Open ericmtsai opened 4 years ago
Capture this as part of the error checking? Not sure exactly what step this is in the process.
Yes, error-checking should include check of encoding. Use
try:
df = pd.read_csv('Candidate.txt',sep='\t')
except UnicodeEncodeError:
Since we support English and Spanish letters now with the current default encoding iso-8859-1, my thinking is that will be fine for the beta release. I plan to push #54 off at least until I have the other issues addressed
Stephanie 11:40 AM Sounds reasonable. I’m curious: is the difficulty in the interactive piece allowing the user to specify the encoding? If not, where is the difficulty? New
eric 11:43 AM ... the larger issue is that these encodings errors can fail silently OR they can throw the error. If they fail silently, then they'll get written to the database as junk letters/characters.
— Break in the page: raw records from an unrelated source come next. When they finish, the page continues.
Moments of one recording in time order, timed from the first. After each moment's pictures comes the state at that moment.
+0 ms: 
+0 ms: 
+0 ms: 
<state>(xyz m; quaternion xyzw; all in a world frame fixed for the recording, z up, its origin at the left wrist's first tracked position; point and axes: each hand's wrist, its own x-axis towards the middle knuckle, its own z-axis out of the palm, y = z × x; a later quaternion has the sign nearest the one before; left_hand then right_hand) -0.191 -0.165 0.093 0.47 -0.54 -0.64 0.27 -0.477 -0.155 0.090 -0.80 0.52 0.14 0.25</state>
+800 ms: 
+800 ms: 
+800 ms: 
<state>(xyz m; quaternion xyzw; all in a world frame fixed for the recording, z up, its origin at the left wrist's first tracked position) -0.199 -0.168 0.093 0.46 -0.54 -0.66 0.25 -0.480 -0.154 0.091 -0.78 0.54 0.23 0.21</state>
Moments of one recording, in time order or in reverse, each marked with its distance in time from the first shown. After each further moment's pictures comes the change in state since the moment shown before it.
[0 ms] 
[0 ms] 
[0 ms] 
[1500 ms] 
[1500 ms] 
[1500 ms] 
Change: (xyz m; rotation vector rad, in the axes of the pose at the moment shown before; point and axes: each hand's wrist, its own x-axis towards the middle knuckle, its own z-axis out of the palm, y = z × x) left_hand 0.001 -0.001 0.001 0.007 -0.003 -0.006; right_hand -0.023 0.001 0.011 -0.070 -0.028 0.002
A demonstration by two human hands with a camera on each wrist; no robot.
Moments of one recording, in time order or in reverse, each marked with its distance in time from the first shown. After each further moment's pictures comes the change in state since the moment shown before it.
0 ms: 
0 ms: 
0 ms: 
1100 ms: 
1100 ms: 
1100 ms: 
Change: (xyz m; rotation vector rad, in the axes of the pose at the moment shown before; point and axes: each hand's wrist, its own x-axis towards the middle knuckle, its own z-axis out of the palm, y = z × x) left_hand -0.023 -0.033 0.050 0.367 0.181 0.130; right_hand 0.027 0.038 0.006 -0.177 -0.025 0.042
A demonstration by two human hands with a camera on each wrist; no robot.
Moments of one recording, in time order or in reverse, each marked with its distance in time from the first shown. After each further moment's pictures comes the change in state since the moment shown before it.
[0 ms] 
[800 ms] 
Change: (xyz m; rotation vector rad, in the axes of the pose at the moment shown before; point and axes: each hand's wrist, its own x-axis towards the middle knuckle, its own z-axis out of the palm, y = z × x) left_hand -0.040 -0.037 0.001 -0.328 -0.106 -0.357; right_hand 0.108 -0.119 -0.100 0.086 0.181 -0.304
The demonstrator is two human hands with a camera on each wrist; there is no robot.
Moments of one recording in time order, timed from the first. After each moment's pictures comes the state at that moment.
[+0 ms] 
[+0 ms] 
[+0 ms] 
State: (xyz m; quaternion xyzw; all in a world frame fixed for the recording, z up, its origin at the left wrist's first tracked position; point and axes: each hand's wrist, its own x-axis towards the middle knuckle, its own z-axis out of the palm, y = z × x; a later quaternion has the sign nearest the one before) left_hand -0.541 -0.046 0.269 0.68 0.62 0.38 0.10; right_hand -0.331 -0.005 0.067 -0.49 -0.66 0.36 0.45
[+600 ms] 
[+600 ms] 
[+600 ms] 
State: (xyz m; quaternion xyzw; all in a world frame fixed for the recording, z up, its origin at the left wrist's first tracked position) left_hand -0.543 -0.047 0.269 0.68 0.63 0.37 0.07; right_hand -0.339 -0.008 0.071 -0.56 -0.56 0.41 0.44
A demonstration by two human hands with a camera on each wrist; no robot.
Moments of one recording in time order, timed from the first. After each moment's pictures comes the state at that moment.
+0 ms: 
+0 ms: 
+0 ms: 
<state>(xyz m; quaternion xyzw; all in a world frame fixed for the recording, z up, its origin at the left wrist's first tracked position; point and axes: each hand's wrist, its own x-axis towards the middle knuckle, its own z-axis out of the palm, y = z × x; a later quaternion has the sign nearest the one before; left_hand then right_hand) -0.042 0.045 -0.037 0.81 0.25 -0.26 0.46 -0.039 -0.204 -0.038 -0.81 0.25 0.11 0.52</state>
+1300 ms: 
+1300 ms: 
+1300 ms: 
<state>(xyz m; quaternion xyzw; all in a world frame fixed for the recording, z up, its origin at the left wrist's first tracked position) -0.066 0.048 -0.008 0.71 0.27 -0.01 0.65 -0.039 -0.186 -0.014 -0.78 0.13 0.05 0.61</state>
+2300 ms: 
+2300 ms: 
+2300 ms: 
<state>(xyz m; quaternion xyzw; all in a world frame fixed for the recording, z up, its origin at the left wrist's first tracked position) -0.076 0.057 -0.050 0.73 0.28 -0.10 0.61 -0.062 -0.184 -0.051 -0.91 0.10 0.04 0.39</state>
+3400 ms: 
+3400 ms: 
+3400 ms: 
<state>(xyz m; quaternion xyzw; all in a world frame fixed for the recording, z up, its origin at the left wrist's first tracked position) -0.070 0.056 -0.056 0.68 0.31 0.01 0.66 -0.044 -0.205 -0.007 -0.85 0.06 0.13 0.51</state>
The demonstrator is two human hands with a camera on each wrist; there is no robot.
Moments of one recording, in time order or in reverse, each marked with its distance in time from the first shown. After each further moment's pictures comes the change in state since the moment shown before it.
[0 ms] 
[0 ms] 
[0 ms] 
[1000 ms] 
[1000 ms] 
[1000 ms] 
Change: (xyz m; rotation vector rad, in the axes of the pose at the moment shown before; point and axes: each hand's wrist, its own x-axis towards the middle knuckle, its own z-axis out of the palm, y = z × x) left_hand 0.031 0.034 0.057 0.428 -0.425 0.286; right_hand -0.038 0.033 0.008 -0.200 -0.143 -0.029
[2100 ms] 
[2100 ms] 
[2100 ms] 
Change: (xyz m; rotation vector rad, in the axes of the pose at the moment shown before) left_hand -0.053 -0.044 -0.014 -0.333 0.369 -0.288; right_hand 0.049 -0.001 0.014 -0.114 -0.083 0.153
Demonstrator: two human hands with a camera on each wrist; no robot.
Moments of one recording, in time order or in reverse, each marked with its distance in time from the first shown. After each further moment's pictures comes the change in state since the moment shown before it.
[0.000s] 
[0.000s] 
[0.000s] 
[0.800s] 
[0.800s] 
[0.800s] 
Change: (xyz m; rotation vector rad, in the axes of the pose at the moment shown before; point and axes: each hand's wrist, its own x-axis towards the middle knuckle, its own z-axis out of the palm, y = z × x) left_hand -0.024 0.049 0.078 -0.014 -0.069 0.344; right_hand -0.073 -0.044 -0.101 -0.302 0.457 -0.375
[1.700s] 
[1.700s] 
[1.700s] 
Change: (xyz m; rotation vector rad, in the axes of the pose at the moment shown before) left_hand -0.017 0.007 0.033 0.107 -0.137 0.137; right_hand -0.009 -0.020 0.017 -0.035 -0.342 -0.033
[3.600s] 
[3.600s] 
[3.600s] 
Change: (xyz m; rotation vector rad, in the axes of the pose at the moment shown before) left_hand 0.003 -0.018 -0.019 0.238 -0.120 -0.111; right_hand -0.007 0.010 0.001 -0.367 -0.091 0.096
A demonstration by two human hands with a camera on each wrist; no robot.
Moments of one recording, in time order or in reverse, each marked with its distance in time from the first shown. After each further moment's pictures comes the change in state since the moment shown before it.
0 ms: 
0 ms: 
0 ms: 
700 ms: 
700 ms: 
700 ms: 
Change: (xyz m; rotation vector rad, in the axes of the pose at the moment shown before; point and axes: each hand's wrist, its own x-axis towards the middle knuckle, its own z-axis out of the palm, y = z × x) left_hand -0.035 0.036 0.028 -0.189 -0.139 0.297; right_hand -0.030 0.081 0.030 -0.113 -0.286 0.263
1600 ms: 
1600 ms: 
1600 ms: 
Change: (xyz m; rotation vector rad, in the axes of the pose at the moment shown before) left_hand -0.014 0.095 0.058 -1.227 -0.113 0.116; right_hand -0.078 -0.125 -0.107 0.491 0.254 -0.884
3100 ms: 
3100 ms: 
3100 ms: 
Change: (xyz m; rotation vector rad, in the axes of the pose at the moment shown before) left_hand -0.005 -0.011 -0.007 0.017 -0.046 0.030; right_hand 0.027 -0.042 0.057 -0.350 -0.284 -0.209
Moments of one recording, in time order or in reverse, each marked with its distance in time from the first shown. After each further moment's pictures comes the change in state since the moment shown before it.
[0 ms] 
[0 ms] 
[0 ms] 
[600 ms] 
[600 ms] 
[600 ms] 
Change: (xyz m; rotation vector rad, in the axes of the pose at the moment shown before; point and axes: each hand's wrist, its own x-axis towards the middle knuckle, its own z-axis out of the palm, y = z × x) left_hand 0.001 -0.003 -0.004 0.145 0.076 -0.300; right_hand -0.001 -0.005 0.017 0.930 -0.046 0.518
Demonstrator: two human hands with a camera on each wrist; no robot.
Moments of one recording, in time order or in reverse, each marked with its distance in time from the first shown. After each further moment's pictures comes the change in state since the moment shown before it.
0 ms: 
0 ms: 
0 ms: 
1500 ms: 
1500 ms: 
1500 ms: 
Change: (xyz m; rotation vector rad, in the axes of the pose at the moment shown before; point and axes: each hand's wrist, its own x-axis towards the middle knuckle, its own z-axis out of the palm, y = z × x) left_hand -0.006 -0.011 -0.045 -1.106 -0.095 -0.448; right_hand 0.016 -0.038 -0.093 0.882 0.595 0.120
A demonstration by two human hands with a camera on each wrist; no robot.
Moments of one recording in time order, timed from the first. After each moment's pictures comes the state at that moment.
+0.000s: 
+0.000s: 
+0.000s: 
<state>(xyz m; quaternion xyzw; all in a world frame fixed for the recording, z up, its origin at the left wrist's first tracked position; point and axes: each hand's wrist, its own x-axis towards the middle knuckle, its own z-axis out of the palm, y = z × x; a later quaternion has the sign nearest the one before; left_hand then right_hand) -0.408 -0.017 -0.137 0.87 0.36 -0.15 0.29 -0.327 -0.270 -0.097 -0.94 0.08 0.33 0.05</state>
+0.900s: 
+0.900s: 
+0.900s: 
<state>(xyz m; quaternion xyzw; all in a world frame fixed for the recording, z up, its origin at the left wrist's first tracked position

So it will be challenging to detect both possibilities. Additionally, from what I've read, it's challenging to detect the actual file encoding during run time. So this all led me to put it aside for now
Stephanie 11:46 AM If the junk characters are consistent, that might not constitute failure. I can live with a system that reports something like “138,392 votes for Maria Nu!@#$@ez in Congressional District 5”, since a user with local knowledge would likely be able to parse the answer.
Since code now assumes iso-8859-1, no need to address this further for Beta Release.
Ugly fail on encoding error in Candidate.txt file; should fail gracefully and allow user to enter encoding; also we should assume iso-8859-1 (which, unlike utf-8, can handle Spanish characters).